### Directions
Read each of the lines below and tally those with "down"; the tally is the whole answer.
%%
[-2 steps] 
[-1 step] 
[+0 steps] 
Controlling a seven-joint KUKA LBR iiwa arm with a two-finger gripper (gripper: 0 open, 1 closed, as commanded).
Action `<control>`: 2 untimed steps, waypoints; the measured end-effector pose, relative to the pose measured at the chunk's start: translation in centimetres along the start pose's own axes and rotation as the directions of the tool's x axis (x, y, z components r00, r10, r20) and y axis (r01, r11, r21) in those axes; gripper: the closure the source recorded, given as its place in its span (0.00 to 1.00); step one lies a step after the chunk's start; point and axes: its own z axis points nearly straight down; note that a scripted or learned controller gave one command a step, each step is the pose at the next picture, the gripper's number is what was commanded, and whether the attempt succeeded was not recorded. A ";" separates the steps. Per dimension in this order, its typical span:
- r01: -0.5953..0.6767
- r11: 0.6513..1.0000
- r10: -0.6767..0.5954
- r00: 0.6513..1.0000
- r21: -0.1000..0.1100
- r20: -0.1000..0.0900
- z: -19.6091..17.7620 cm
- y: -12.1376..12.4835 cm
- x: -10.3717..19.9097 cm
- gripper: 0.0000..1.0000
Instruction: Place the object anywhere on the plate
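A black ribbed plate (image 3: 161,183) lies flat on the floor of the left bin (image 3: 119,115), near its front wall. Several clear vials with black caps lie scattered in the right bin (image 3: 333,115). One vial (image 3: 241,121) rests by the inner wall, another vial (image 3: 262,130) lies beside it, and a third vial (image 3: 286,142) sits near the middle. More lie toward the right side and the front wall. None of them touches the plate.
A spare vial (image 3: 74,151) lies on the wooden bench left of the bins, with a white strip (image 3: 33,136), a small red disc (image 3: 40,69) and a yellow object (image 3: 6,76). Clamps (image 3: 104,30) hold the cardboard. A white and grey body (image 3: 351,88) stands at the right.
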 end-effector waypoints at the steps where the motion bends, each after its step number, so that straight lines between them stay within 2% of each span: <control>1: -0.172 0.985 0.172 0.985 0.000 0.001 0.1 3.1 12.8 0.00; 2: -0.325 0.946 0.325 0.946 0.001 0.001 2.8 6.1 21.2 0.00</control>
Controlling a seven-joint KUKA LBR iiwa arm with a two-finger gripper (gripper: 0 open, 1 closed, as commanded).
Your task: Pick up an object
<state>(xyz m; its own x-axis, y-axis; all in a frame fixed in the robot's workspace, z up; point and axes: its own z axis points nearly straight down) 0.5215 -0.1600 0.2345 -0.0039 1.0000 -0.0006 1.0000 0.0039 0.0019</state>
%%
### Response to this exercise
2